# 98 altima se, gle WHATS THE DIFFERENCE



## stevew84 (May 8, 2006)

ok this has been confusing me....

I thought that i had a nissan altima GLE, first of all because i dont have the owners manual and i cant tell which one it is. now i asked around and people were saying that if the altima has the spoiler on the back with the brake light, its a GLE. also because i have the indiglo gauges with all leather interior, no wood detail like the infiniti's. i bought this car about a year about and the guy told me it was the special edition, my question is, how can i find out for sure what it is? doesnt the GLE come with all leather and indiglo lights? oh and these arent the gauges that turn from white to black, just straight white all the time. i also saw a GXE with a fin with the brake light.

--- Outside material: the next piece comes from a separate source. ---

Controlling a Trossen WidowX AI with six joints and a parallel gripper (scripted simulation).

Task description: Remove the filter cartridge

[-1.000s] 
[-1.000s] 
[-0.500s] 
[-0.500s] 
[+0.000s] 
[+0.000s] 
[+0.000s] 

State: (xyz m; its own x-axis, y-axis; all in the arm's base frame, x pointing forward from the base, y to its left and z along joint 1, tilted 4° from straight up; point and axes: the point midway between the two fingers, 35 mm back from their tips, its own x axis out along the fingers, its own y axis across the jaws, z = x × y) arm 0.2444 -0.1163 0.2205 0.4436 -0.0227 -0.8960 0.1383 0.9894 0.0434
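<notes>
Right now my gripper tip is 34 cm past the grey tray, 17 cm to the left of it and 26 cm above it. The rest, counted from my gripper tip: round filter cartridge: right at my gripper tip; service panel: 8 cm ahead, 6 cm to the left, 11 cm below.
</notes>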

i really hope i dont sound like an idiot, i know about my car, just this is buggin me.


----------



## Darktide (Jul 29, 2004)

Alright
Are you sure your guages aren't Silver? If they are, they are called Platinum Gauges. I have the same in my Altima. I've seen plenty of SE's with leather though normally GLE's had them from factory the most. Most GLE's I've seen DO NOT have the spoiler on the trunk. That is normally reserved for the SE only. But you can put it on any of them as they are all set up for it. Even the GXE. If you took the VIN off the car I'm sure someone could run the numbers, unfortunately I don't know what site or process they use *(maybe do a search on it). good luck with it.

Darktide

PS - the dumbest question is the one not asked..... or the one that was answered by what the teacher just said 2 seconds before


----------



## stevew84 (May 8, 2006)

yes thats a good idea, on an unreleated topic... i've been trying to revamp my alty from inside out. i already got a price for stillen headers, tokico struts, eibach coil overs, powerslot rotors and hawk pads. i cant find an exhaust systems though. i've looked ay aem and injen, i need help.


----------



## Gino45 (Oct 18, 2005)

I've got a 98 SE and it has leather, spoiler with LED lights, white guages that go black at night, and sunroof. I would think that all these options could have been bought on a GLE. Someone once mentioned that the susupension is different on the SE than the GLE. It's a more sport tune susupension. I am not sure if that simply means that it has sway bars or stiffer shocks. Like Darktide mentioned, the easiest way to find out is to look at your VIN and ask a dealer to look it up.


----------



## avs0730 (May 12, 2006)

i bought my gle new backin 99. here is the differnce between the gxe, gle, and the se 
the gxe came with hudcaps, cloth seats, and non power seats.
the gle came with leater seats, power driver seat, and rims.
the se came with fog lights, rims, spoiler, white face gauges, sunroof, now i don't know if the leather and power drivers side seat where a option or not. 
about the suspenion i don't know if the se and gle are any different i would think so but again i don't know. if so i want se suspenion on my gle.


----------



## stevew84 (May 8, 2006)

cool thanks alot man. i have the limited SE. it has all the extras you listed, and it does have power drive seat and its all leather, thats where the limited edition came in. know a good exhaust for it?


----------



## avs0730 (May 12, 2006)

greddy is very quiet i had it on my honda's i like them also hks makes one.


----------